Grant Title:   Outcome Predictors in Severe Burn Injury
Team Members:   David Herndon; Marc Jeschke; Bruce Luxon; Allan Brasier; Celeste Finnerty; Heidi Spratt; Hyunsu Ju; Gabriela Kulp

 Abstract
A severe burn injury induces marked hypermetabolic and inflammatory responses effectuating dramatic protein degradation that compromises the function of multiple organ systems. Impaired organ function frequently results in multi-organ failure (MOF), the leading cause of mortality in burn patients. Although we can diagnose a burned patient in MOF, no reliable predictors or biomarkers have been found to determine which burn patients are at risk. Identification of accurate biomarkers for susceptibility to MOF would greatly improve burn patient treatment and outcome by allowing individualized treatment. Early identification of patients with a high probability of developing MOF would indicate that normal preventative treatment is not sufficient and that the patient would instead require aggressive prophylactic measures to decrease the likelihood of developing and succumbing to MOF. To date, all studies using conventional techniques have unsuccessfully focused on using the expression of single proteins to predict outcome. We hypothesize that severely burned patients at risk of dying from MOF have distinct proteomic and genomic profiles that, once identified, will allow us to identify the at-risk patients. Our hypothesis will be tested in two specific aims. In specific aim 1, we will apply classification methods to our set of microarrays to identify genomic expression patterns in white blood cells that are associated with mortality and MOF. In specific aim 2, we will apply quantitative differential proteomics to archived serum to identify patterns of protein expression that are associated with mortality and MOF. Statistical modeling will identify expression patterns and profiles that correlate with the main outcome trajectories MOF and death.

 

 Grant Title:    Muscle Aging and Sarcopenia        
Team Members:  Elena Volpi; Micah Drummond; James Goodwin; Glenn Ostir; Ken Ottenbacher; Doug Paddon-Jones; Elizabeth Protas

 

Abstract
Loss of lean body mass and decreasing muscle strength (sarcopenia) are significant contributing factors to decline in function and loss of independence in older adults. We have developed a comprehensive understanding of the role of essential amino acids and physical activity in muscle metabolism and protein synthesis in healthy older adults.  Our research team is now ready to begin translating these findings by developing and testing interventions in clinical geriatric populations.   
The goal of this MTT is to identify novel biomarkers of loss of muscle mass and function and test interventions to improve function and independence in older adults.  Inactivity is probably one of the major contributors to sarcopenia contributing to functional loss in hospitalized older patients.
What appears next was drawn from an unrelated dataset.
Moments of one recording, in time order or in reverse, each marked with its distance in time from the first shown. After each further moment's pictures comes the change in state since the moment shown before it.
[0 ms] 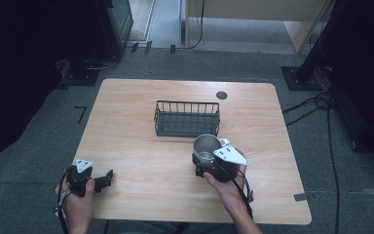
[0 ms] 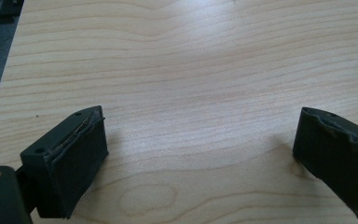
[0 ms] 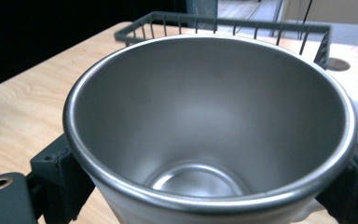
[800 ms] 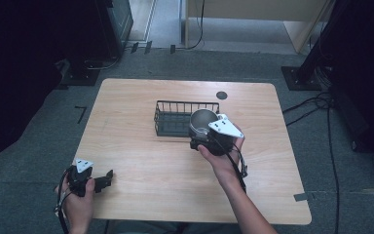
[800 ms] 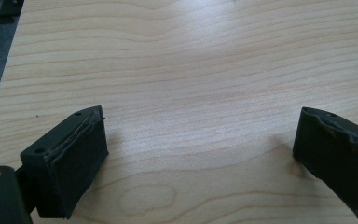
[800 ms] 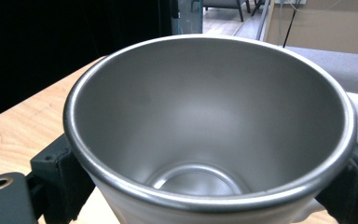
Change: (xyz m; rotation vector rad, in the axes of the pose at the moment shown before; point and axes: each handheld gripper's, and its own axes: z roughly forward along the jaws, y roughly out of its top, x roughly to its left) left arm 0.000 0.000 0.000 -0.001 0.000 -0.003; right arm -0.003 0.064 0.033 -0.051 -0.060 -0.018
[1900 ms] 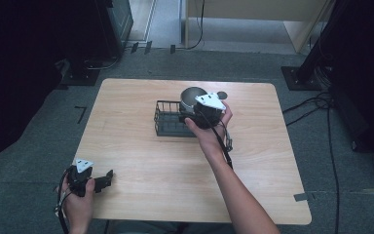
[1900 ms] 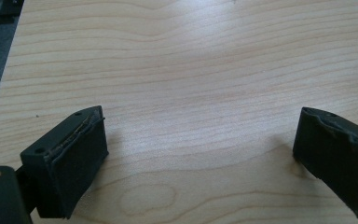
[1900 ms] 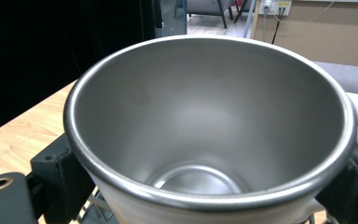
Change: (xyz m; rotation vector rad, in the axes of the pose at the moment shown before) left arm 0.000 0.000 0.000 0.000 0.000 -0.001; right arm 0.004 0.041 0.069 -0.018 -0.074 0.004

Our hypothesis is that markers of skeletal muscle catabolism can be detected in blood. However, overlapping disease processes can be powerful confounders, thus, in our first study, we will begin the biomarker discovery process in a controlled experiment utilizing a well characterized model of inactivity-driven muscle loss: bed rest. In this pilot study we will address the following specific aims in middle-aged subjects studied before and at the end of one week of bed rest with or without intensive rehabilitation:

1. To identify tissue molecular, metabolic and functional outcome measures associated with muscle loss during inactivity
2. To identify blood biomarkers that correlate with the tissue molecular, metabolic and functional measures of muscle loss

The results of this study will allow us to discovery potential biomarkers of sarcopenia and functional loss and subsequently extend our findings to selected patient populations.